What is needed —
Print the data below exactly as it appears.

Raw data —
------

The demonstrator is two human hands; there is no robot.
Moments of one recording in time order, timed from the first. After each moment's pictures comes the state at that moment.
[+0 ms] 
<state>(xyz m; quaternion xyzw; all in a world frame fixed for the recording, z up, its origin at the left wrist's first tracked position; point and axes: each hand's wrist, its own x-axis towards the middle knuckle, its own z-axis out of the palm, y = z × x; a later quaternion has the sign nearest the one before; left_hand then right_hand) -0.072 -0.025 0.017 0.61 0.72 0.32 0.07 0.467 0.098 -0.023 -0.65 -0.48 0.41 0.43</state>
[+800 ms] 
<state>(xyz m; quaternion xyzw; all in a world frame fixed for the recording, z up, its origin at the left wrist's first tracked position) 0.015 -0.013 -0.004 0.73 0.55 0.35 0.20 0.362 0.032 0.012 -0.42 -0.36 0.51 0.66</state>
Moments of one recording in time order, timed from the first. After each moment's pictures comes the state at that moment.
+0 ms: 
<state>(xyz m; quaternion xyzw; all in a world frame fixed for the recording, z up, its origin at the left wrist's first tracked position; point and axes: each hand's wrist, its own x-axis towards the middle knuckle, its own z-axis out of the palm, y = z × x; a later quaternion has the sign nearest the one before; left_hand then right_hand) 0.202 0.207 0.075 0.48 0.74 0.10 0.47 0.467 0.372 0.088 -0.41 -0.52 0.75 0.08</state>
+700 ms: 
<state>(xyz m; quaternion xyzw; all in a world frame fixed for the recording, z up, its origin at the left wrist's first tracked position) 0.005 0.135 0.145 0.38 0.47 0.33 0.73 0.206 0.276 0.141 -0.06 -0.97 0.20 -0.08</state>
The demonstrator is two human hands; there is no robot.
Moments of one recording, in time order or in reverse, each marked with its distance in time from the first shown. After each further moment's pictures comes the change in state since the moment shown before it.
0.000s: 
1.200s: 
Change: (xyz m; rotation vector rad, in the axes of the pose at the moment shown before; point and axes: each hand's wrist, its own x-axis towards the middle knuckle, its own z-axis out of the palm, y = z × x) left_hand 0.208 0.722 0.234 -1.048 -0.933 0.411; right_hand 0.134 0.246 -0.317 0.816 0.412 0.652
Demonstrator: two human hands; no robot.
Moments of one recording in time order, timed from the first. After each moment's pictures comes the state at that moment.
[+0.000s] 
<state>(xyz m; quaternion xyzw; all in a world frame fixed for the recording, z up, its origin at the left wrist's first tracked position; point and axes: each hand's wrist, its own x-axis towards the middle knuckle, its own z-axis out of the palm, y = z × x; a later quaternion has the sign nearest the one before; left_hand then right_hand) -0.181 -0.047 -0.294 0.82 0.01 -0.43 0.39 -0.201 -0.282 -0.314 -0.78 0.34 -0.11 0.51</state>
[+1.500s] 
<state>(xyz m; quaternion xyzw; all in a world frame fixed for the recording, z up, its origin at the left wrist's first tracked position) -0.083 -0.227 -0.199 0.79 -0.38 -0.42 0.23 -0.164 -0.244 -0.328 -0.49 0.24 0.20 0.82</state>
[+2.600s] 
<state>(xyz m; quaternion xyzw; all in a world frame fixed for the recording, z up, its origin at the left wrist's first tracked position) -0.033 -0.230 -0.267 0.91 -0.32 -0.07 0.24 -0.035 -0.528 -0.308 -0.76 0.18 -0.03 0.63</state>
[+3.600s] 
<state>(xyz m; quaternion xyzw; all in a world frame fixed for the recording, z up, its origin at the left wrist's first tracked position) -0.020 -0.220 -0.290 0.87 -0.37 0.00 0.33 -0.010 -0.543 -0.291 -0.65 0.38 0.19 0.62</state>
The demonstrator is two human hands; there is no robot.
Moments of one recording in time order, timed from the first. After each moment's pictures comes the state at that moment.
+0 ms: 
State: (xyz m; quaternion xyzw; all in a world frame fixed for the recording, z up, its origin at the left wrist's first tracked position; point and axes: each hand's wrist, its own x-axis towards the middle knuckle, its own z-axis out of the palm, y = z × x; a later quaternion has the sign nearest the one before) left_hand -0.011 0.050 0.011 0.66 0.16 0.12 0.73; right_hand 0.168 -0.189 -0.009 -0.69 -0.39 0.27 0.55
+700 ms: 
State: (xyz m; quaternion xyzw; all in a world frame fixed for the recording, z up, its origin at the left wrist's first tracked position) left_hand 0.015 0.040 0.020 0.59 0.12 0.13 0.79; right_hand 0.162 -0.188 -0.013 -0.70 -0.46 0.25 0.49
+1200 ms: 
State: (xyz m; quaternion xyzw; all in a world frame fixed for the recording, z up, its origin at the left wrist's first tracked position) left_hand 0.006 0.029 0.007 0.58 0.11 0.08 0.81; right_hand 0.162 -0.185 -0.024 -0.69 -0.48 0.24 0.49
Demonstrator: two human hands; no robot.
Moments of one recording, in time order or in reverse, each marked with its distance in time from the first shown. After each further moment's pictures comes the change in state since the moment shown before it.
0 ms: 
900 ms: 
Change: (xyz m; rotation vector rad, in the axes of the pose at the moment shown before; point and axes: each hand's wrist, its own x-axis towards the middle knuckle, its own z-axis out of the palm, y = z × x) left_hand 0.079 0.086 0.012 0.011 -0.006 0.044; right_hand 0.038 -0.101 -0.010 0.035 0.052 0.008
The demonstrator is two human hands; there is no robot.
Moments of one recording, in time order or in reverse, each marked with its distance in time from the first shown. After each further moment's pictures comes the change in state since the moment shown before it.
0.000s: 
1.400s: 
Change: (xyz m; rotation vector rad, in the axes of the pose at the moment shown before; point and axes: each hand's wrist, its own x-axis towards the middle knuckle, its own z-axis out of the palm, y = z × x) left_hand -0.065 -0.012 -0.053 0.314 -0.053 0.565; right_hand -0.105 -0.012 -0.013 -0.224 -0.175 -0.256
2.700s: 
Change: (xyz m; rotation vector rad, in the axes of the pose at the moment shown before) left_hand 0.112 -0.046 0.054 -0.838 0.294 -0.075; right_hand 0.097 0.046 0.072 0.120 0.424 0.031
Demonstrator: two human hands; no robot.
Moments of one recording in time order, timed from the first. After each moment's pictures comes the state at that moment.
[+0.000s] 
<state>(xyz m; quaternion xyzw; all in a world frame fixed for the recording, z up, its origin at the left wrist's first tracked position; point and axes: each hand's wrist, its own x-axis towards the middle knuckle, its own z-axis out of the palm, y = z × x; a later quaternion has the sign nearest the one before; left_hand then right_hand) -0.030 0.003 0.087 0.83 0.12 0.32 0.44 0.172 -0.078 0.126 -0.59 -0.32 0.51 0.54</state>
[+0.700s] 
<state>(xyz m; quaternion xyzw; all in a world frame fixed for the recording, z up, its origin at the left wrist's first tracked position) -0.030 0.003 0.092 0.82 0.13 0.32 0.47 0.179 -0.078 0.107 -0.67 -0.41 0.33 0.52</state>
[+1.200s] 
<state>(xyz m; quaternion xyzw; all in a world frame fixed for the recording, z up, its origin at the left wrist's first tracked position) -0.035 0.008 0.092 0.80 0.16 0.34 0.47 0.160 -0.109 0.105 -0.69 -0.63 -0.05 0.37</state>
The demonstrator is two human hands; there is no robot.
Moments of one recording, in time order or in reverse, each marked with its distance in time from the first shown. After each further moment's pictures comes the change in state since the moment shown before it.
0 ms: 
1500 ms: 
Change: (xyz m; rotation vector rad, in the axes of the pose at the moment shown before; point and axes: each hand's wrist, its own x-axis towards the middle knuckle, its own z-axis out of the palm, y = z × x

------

Answer space —
The demonstrator is two human hands; there is no robot.
Moments of one recording in time order, timed from the first. After each moment's pictures comes the state at that moment.
[+0 ms] 
<state>(xyz m; quaternion xyzw; all in a world frame fixed for the recording, z up, its origin at the left wrist's first tracked position; point and axes: each hand's wrist, its own x-axis towards the middle knuckle, its own z-axis out of the palm, y = z × x; a later quaternion has the sign nearest the one before; left_hand then right_hand) -0.072 -0.025 0.017 0.61 0.72 0.32 0.07 0.467 0.098 -0.023 -0.65 -0.48 0.41 0.43</state>
[+800 ms] 
<state>(xyz m; quaternion xyzw; all in a world frame fixed for the recording, z up, its origin at the left wrist's first tracked position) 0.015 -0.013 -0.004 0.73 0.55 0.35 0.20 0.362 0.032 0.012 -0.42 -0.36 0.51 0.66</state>
Moments of one recording in time order, timed from the first. After each moment's pictures comes the state at that moment.
+0 ms: 
<state>(xyz m; quaternion xyzw; all in a world frame fixed for the recording, z up, its origin at the left wrist's first tracked position; point and axes: each hand's wrist, its own x-axis towards the middle knuckle, its own z-axis out of the palm, y = z × x; a later quaternion has the sign nearest the one before; left_hand then right_hand) 0.202 0.207 0.075 0.48 0.74 0.10 0.47 0.467 0.372 0.088 -0.41 -0.52 0.75 0.08</state>
+700 ms: 
<state>(xyz m; quaternion xyzw; all in a world frame fixed for the recording, z up, its origin at the left wrist's first tracked position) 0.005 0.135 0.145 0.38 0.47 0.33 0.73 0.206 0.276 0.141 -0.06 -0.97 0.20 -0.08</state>
The demonstrator is two human hands; there is no robot.
Moments of one recording, in time order or in reverse, each marked with its distance in time from the first shown. After each further moment's pictures comes the change in state since the moment shown before it.
0.000s: 
1.200s: 
Change: (xyz m; rotation vector rad, in the axes of the pose at the moment shown before; point and axes: each hand's wrist, its own x-axis towards the middle knuckle, its own z-axis out of the palm, y = z × x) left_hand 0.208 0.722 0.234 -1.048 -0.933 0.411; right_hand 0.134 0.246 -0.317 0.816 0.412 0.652
Demonstrator: two human hands; no robot.
Moments of one recording in time order, timed from the first. After each moment's pictures comes the state at that moment.
[+0.000s] 
<state>(xyz m; quaternion xyzw; all in a world frame fixed for the recording, z up, its origin at the left wrist's first tracked position; point and axes: each hand's wrist, its own x-axis towards the middle knuckle, its own z-axis out of the palm, y = z × x; a later quaternion has the sign nearest the one before; left_hand then right_hand) -0.181 -0.047 -0.294 0.82 0.01 -0.43 0.39 -0.201 -0.282 -0.314 -0.78 0.34 -0.11 0.51</state>
[+1.500s] 
<state>(xyz m; quaternion xyzw; all in a world frame fixed for the recording, z up, its origin at the left wrist's first tracked position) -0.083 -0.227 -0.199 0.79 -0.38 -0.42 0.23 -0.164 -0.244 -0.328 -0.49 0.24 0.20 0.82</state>
[+2.600s] 
<state>(xyz m; quaternion xyzw; all in a world frame fixed for the recording, z up, its origin at the left wrist's first tracked position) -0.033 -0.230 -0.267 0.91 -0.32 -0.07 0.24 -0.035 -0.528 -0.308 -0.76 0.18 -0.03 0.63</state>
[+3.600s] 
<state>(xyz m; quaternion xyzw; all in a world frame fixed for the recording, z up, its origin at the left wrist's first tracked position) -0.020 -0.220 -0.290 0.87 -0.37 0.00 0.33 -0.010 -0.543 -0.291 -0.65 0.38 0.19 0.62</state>
The demonstrator is two human hands; there is no robot.
Moments of one recording in time order, timed from the first. After each moment's pictures comes the state at that moment.
+0 ms: 
State: (xyz m; quaternion xyzw; all in a world frame fixed for the recording, z up, its origin at the left wrist's first tracked position; point and axes: each hand's wrist, its own x-axis towards the middle knuckle, its own z-axis out of the palm, y = z × x; a later quaternion has the sign nearest the one before) left_hand -0.011 0.050 0.011 0.66 0.16 0.12 0.73; right_hand 0.168 -0.189 -0.009 -0.69 -0.39 0.27 0.55
+700 ms: 
State: (xyz m; quaternion xyzw; all in a world frame fixed for the recording, z up, its origin at the left wrist's first tracked position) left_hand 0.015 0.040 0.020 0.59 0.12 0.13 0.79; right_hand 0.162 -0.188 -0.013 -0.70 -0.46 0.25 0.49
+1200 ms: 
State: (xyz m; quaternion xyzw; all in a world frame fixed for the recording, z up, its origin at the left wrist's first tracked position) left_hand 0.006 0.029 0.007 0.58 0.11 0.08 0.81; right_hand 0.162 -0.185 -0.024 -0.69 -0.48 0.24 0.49
Demonstrator: two human hands; no robot.
Moments of one recording, in time order or in reverse, each marked with its distance in time from the first shown. After each further moment's pictures comes the change in state since the moment shown before it.
0 ms: 
900 ms: 
Change: (xyz m; rotation vector rad, in the axes of the pose at the moment shown before; point and axes: each hand's wrist, its own x-axis towards the middle knuckle, its own z-axis out of the palm, y = z × x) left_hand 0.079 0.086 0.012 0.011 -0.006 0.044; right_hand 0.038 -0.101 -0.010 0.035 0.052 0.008
The demonstrator is two human hands; there is no robot.
Moments of one recording, in time order or in reverse, each marked with its distance in time from the first shown. After each further moment's pictures comes the change in state since the moment shown before it.
0.000s: 
1.400s: 
Change: (xyz m; rotation vector rad, in the axes of the pose at the moment shown before; point and axes: each hand's wrist, its own x-axis towards the middle knuckle, its own z-axis out of the palm, y = z × x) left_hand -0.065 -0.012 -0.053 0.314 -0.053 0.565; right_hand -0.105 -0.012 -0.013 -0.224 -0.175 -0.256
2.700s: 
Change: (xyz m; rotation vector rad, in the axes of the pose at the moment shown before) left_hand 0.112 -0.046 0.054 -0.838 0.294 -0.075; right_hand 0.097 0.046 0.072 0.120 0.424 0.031
Demonstrator: two human hands; no robot.
Moments of one recording in time order, timed from the first. After each moment's pictures comes the state at that moment.
[+0.000s] 
<state>(xyz m; quaternion xyzw; all in a world frame fixed for the recording, z up, its origin at the left wrist's first tracked position; point and axes: each hand's wrist, its own x-axis towards the middle knuckle, its own z-axis out of the palm, y = z × x; a later quaternion has the sign nearest the one before; left_hand then right_hand) -0.030 0.003 0.087 0.83 0.12 0.32 0.44 0.172 -0.078 0.126 -0.59 -0.32 0.51 0.54</state>
[+0.700s] 
<state>(xyz m; quaternion xyzw; all in a world frame fixed for the recording, z up, its origin at the left wrist's first tracked position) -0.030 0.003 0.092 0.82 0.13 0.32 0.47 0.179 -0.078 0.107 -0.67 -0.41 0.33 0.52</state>
[+1.200s] 
<state>(xyz m; quaternion xyzw; all in a world frame fixed for the recording, z up, its origin at the left wrist's first tracked position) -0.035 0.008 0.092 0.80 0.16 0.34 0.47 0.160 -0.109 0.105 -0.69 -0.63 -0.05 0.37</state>
The demonstrator is two human hands; there is no robot.
Moments of one recording, in time order or in reverse, each marked with its distance in time from the first shown. After each further moment's pictures comes the change in state since the moment shown before it.
0 ms: 
1500 ms: 
Change: (xyz m; rotation vector rad, in the axes of the pose at the moment shown before; point and axes: each hand's wrist, its own x-axis towards the middle knuckle, its own z-axis out of the palm, y = z × x

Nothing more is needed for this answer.